Hans-Joachim Veen (born 29 August 1944) is a German political scientist. He is the former director of research at the Konrad Adenauer Foundation, head of the scientific advisory committee to the Stasi Records Agency, and an honorary professor at the University of Trier.

== Early life, military service, and education ==
Veen was born in Strasbourg and took his Abitur in Bremen. He then served for two years with Reconnaissance Battalion 3 at Lüneburg. He has the rank of a full colonel (res.) and served as commander of Tank Battalion 524 in Lingen. His last reserve training was served as chief of staff of German Armed Forces Command USA and Canada in Reston, Virginia.

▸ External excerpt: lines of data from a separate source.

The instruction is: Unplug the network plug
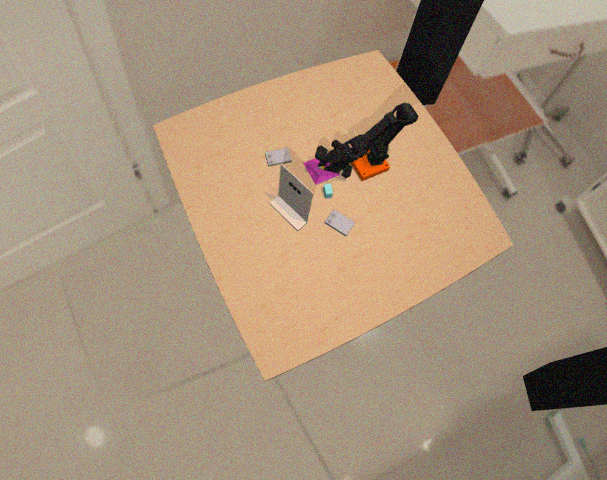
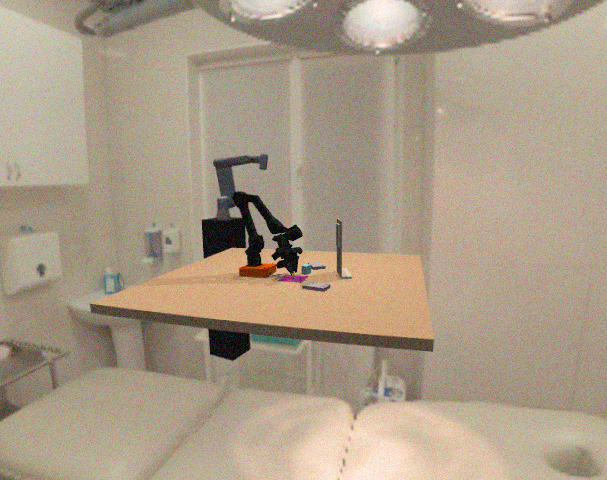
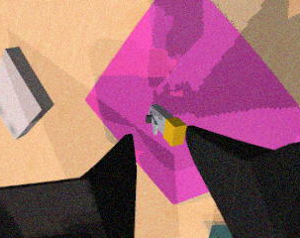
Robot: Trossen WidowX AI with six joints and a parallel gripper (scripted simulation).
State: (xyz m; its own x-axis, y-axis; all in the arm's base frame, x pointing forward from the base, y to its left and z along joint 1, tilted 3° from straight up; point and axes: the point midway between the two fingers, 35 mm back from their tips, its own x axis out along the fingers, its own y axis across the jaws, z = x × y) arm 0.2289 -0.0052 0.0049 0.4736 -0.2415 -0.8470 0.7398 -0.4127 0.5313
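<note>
Right now the grey network plug is 10 mm below my gripper tip. From my gripper tip the other things lie so: upright grey panel 170 mm ahead, 160 mm to the left, 100 mm above; magenta marked square 20 mm below; teal block 120 mm to the left.
</note>
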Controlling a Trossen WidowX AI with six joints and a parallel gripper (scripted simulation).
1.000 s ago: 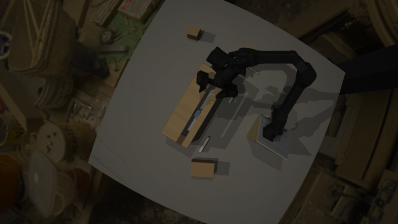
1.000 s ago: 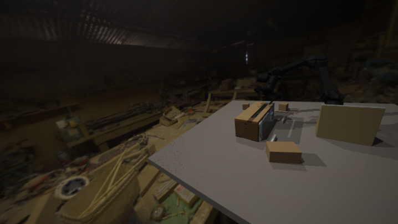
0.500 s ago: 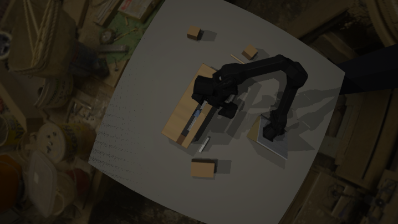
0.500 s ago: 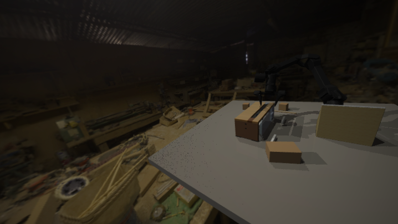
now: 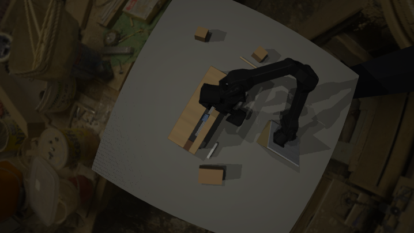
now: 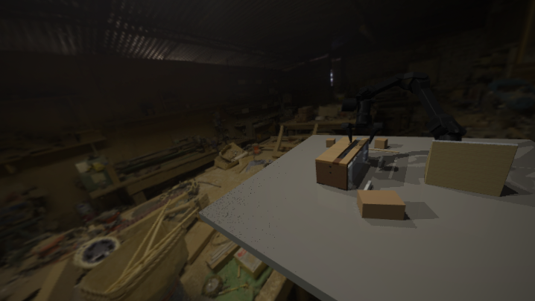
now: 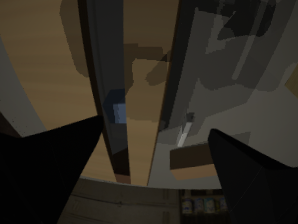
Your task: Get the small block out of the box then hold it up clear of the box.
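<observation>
The wooden box lies 30 mm ahead of my gripper tip, 10 mm to the left of it and 90 mm below it. Round my gripper tip: thin wooden stick: 60 mm behind, 320 mm to the right, 150 mm below; then blue block: 50 mm ahead, 40 mm to the left, 70 mm below.
</observation>
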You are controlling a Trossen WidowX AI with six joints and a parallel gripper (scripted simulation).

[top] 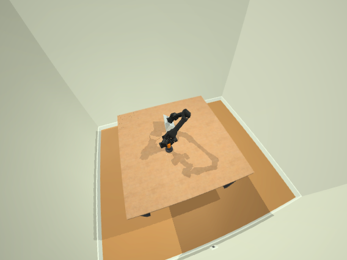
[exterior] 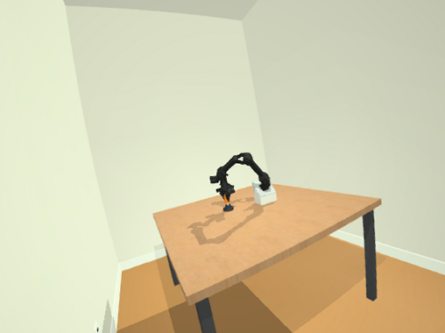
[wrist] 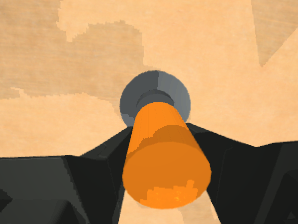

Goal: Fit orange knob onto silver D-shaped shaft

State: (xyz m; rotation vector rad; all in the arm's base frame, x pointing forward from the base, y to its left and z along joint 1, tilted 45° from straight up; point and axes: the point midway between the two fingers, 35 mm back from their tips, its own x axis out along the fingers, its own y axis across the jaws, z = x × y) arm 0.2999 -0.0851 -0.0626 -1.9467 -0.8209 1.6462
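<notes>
My gripper tip is 30 mm below the orange knob. From my gripper tip the other things lie so: pedestal 40 mm below.
</notes>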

Following his military service, he studied political science, public law and history at the University of Hamburg and the University of Freiburg, earning a D.Phil. in 1976.

==Career==
From 1983 to 1999 he worked as director of research at the Konrad Adenauer Foundation. Since 2000 he has been head of the project "Democracy and political party development in eastern Europe" within the foundation.

In 1994/95 he served as an interim professor for comparative government studies at the University of Trier; he has since held the rank of honorary professor.

Since 2002 Veen has been Chairman of the board of the Stiftung Ettersberg in Weimar, a foundation for the comparative study of European dictatorships and their democratic transition.

From 2007 to 2009 Hans-Joachim Veen also served as a head of the Thuringian governmental committee for violence prevention. From 2009 to 2012 he moderated the History Network Thüringen, a committee dealing with coming to terms with the history of the SED regime. In 2008 he became head of the scientific council attached to the Stasi Records Agency; he was reelected head of the council on 21 January 2013.

In 1993 he was awarded the Bundesverdienstkreuz for his contributions to the development of political, economic and historical studies at the universities of the formerly East German states through a multi-year program for visiting professors that he initiated and organised.

==Personal life ==
Veen married Marliese Veen in 1971; they have two sons.